Affine Subspace Models and Clustering for Patch-Based Image Denoising
Tharindu Wickremasinghe, Marco F. Duarte
TL;DR
Affine Subspace Models and Clustering for Patch-Based Image Denoising proposes using affine subspaces to model image patches, addressing non-negativity that makes zero-mean linear subspaces suboptimal. It develops self-representation-based clustering with affine constraints, including three variants (BPDN, NNC lasso, NN lasso) to build affinity matrices for spectral clustering. The authors integrate this clustering into a simple patch-subspace projection denoising (PSP) method, which projects noisy patches onto the learned affine subspaces, using mean subtraction and PCA. Experimental results demonstrate improved clustering structure and superior denoising performance against non-local means, especially when affineness is enforced.
Abstract
Image tile-based approaches are popular in many image processing applications such as denoising (e.g., non-local means).
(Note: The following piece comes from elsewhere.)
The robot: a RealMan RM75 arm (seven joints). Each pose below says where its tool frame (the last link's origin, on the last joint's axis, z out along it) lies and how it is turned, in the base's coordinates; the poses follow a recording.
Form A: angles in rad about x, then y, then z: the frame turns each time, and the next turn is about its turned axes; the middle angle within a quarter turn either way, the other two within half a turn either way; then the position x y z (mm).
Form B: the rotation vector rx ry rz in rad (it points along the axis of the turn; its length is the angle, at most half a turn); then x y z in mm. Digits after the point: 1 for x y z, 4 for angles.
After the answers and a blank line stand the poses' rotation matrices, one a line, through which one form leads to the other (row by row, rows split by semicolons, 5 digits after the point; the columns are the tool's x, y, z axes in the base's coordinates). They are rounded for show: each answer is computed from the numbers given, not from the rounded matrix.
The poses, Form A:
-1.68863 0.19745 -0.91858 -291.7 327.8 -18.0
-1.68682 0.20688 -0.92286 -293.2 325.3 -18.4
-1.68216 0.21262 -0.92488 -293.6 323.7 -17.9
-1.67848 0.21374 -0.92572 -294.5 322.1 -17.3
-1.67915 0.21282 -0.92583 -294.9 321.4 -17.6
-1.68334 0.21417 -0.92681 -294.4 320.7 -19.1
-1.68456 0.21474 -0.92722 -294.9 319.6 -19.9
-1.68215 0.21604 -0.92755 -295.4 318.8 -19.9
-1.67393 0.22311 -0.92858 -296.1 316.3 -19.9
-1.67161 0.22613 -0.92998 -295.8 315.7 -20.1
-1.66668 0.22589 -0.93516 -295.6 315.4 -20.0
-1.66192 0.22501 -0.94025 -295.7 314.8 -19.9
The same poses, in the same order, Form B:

A key step in their use is grouping the images into clusters, which usually proceeds iteratively splitting the images into clusters and fitting a model for the images in each cluster. Linear subspaces have emerged as a suitable model for tile clusters; however, they are not well matched to images patches given that images are non-negative and thus not distributed around the origin in the tile vector space. We study the use of affine subspace models for the clusters to better match the geometric structure of the image tile vector space. We also present a simple denoising algorithm that relies on the affine subspace clustering model using least squares projection. We review several algorithmic approaches to solve the affine subspace clustering problem and show experimental results that highlight the performance improvements in clustering and denoising.